On the Capacity Region of Reconfigurable Intelligent Surface Assisted Symbiotic Radios

In this paper, we are interested in a reconfigurable intelligent surface (RIS)-assisted symbiotic radio (SR) system, where an RIS assists a primary transmission by passive beamforming and simultaneously acts as an information transmitter by periodically adjusting its reflection coefficients. The above RIS functions innately enable a new multiplicative multiple access channel (M-MAC), where the primary and secondary signals are superposed in a multiplicative manner. To pursue the fundamental performance limits of M-MAC, we focus on the characterization of the capacity region for such a system when the direct link is blocked. Due to the reflection nature of RIS, the signal transmitted from the RIS should satisfy a passive reflection constraint. We consider two types of passive reflection constraints, one for the case that only the phases of the RIS can be adjusted, while the other for the case that both the amplitude and the phase can be adjusted.

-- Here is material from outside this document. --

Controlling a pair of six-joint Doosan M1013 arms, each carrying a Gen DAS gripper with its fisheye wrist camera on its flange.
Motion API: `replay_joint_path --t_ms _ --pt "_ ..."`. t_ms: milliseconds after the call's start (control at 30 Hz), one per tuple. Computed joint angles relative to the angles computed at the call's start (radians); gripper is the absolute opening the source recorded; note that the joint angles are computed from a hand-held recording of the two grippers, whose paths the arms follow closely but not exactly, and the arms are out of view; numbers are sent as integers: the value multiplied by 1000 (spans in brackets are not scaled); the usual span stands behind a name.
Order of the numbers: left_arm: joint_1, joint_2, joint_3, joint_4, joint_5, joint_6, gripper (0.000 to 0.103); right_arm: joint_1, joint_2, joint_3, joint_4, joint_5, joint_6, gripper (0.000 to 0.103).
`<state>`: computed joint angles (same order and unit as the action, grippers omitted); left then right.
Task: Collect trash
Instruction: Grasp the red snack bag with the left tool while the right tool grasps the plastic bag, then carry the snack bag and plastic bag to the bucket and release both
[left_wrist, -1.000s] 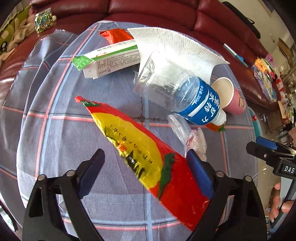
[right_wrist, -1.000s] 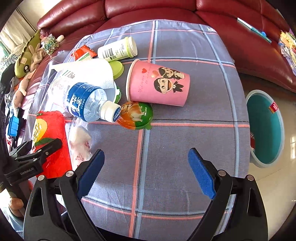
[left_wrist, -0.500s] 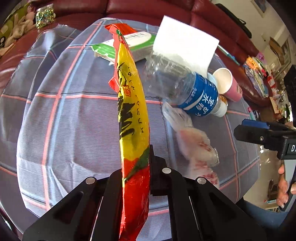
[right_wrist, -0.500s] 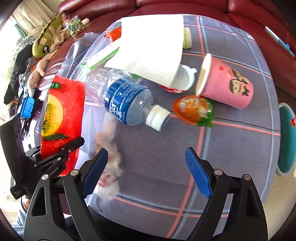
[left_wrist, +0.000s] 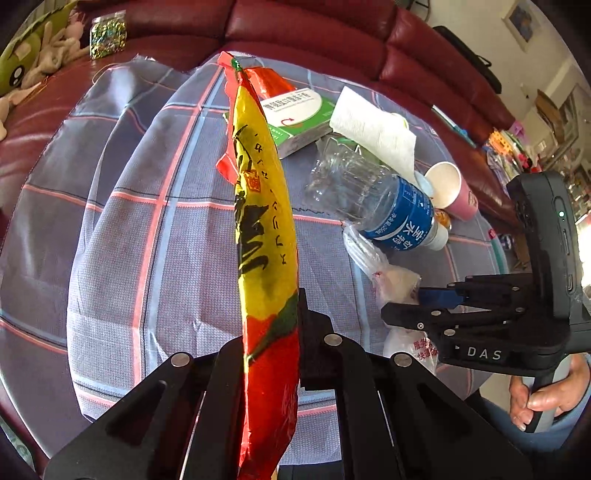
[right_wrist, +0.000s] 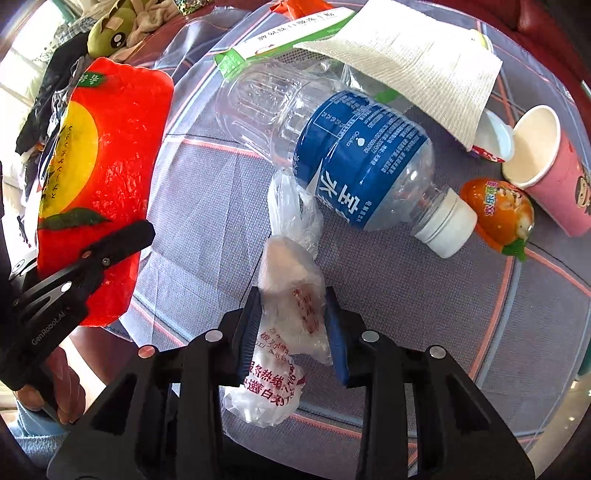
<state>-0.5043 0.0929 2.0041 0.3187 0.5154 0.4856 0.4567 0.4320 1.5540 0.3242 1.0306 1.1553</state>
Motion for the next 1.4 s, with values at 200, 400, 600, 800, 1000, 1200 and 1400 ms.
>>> replay_joint_path --t_ms 200,400,600,800,1000,1200,1400 --pt "-26 16 -53 22 13 30 5 -42 -56 28 56 -15 -45 30" --pt "-67 33 -124 83 42 46 5 -108 -123 62 118 -38 -76 30" --pt "-104 73 -212 109 72 109 5 -190 -160 77 165 -98 -78 30" --pt "-124 150 -324 40 94 263 5 -288 -163 73 206 -149 -55 30" --pt "-141 250 -470 -87 99 502 6 -400 -165 68 206 -210 -20 30" --pt "-154 395 -666 -258 151 742 6 -506 -132 44 178 -250 53 30" --pt "-161 545 -854 -398 224 875 6 -569 -77 15 152 -245 107 31"
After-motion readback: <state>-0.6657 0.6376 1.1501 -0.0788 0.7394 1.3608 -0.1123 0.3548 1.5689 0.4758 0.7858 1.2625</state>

Under the passive reflection constraints at the RIS as well as the average power constraint at the primary transmitter (PTx), we characterize the capacity region of RIS-assisted SR. It is observed that: 1) the number of sum-rate-optimal points on the boundary of the capacity region is infinite; 2) for the rate pairs with the maximum sum rate, the optimal distribution of the amplitude of the primary signal is a continuous Rayleigh distribution, while for the remaining rate pairs on the capacity region boundary, the optimal amplitude of the primary signal is discrete; 3) the adjustment of the amplitude for the RIS can enlarge the capacity region as compared to the phase-adjusted-only case.